● Exercise brief
Keep every line in which "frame" occurs and drop the rest of the data.

● Supplied material

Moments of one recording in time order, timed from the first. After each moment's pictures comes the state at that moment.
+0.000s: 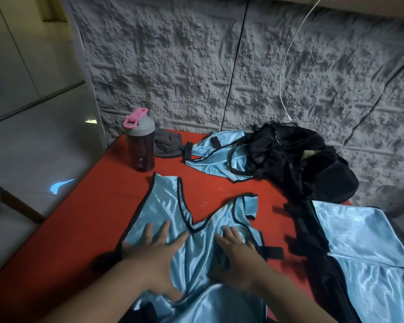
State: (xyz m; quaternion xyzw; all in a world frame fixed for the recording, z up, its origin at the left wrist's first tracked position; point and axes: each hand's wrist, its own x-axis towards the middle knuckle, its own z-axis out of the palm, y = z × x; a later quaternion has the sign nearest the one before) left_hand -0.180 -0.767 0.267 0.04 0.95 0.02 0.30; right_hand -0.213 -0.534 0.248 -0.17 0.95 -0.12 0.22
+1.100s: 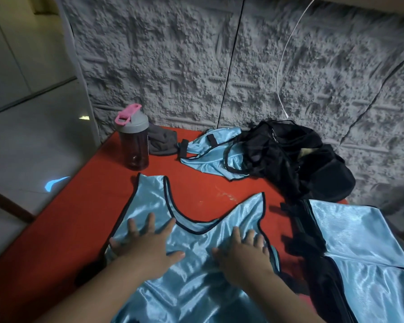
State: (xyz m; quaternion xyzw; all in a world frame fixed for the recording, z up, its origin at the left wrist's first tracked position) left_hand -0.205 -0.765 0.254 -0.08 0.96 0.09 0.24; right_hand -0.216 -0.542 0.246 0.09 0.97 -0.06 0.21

● Final answer
State: (xyz m; quaternion xyzw; all in a world frame fixed for the recording, z up, its origin at the left wrist's first tracked position; point and axes: each hand's wrist, its own x-axis towards the middle knuckle, its own z-axis out of the palm, y = z × x; a later quaternion has the sign nearest the one before) left_hand -0.180 -0.767 0.267 0.04 0.95 0.02 0.30; right_hand -0.213 -0.534 0.248 -0.17 0.95 -0.12 0.22
State: (xyz m; quaternion xyzw; all in a world frame fixed for the recording, z up, its origin at the left wrist's first tracked position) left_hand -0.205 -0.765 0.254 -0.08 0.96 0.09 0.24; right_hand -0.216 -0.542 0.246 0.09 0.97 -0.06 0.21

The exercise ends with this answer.